We cannot trust our legislatures to defend our rights in the matter, but instead must actively defend ourselves from rampant regulation.
It is a favorite topic of the media to present gun control as a natural solution to over-hyped childhood accidents. Of course, even one death, especially of a child, is too much, but the hypocrisy of these efforts is astonishing.
Children are seven times more likely to drown than to be shot, but lobbying dollars are sullied in attempts to deceive the public into thinking otherwise.
If certain legislators followed their logical arguments to conclusion, they’d find themselves regulating everything from how deep our pool water can be to how fast we chew.
The natural next step would be to wrap ourselves in bubblewrap in yet another attempt to coddle the public.
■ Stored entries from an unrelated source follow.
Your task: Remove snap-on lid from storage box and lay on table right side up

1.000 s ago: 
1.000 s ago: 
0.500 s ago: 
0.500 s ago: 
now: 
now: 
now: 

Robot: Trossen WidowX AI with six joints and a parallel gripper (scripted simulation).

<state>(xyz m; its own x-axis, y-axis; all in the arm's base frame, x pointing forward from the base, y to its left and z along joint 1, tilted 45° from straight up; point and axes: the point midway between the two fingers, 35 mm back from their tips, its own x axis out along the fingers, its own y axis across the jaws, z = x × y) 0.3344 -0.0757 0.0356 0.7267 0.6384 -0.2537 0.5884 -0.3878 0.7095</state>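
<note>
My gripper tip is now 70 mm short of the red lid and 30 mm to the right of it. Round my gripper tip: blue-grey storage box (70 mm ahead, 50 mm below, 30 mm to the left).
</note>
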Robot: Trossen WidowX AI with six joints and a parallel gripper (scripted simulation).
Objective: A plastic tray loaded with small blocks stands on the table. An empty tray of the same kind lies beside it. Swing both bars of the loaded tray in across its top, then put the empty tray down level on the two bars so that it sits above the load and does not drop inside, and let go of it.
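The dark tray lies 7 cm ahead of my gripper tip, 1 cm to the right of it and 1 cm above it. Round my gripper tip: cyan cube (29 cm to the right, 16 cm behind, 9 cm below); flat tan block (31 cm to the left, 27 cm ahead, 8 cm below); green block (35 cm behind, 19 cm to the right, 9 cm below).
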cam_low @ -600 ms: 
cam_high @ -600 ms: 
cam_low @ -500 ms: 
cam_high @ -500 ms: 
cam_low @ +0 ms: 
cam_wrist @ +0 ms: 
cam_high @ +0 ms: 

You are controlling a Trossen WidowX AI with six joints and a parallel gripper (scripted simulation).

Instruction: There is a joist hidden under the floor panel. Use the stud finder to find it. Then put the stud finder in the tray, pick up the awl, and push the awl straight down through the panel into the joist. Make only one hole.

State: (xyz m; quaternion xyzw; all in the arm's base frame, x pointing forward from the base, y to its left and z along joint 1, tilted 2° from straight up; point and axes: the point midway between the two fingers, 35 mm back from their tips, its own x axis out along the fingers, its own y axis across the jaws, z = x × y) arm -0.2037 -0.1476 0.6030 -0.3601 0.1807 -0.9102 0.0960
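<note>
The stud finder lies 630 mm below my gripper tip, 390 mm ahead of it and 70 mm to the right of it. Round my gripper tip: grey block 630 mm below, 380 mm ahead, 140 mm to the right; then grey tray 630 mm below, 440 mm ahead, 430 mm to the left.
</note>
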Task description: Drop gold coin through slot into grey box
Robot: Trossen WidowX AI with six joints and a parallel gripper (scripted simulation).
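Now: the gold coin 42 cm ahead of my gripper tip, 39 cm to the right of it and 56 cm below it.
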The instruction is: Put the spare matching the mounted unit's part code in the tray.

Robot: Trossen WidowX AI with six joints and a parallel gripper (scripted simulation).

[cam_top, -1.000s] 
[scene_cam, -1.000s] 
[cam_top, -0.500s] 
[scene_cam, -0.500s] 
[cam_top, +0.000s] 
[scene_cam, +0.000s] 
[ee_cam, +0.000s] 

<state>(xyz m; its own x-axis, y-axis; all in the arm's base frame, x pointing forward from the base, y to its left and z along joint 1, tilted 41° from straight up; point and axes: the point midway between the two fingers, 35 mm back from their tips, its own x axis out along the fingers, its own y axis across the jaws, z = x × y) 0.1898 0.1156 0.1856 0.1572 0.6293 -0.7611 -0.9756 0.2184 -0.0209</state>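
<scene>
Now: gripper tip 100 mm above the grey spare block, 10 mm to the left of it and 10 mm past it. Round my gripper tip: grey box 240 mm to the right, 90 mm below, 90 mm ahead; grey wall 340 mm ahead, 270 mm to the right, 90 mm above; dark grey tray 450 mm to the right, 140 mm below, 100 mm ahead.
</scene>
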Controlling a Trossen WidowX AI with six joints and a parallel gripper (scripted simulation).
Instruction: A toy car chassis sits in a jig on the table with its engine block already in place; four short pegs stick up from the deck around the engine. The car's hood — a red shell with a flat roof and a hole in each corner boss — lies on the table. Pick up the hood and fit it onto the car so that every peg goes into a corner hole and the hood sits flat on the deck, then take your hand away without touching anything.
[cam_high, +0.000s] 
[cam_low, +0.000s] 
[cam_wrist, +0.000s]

But, of course, the ramifications of gun control are not contained to any age group. Homicides and other violent crimes are the real threat. Yet again, the results are either inconclusive or contrary to common held belief.
Gun control would be a convincing solution to growing urban crime rates if it were an effective means of curbing violence.
But it’s not.
While it’s true the United Kingdom does hold a lower violent crime rate than the United States, the same cannot be said for other countries around the world with considerably more restrictive laws than American ones.
Yet countries such as Israel and Switzerland that make gun licenses laughably easy to obtain boast much lower murder rates.
The same is true not only abroad, but here in the United States. The 31 states that allow concealed firearms have, on average, 24 percent less violent crime, including 19 percent fewer murders.
Guns by no means should be the law of the land β this is true. But if guns are outlawed, only outlaws will have guns. Rarely is law written as clearly as the Second Amendment.
The Bill of Rights was written with the sole concern of defending the natural rights of men and women, and the Second Amendment is no exception.
As time goes on, our rights are fewer in number, and each is more sacred for it. Our Bill of Rights, when followed, has not led our country astray in 233 years, and it will not abandon this record unless we abandon it.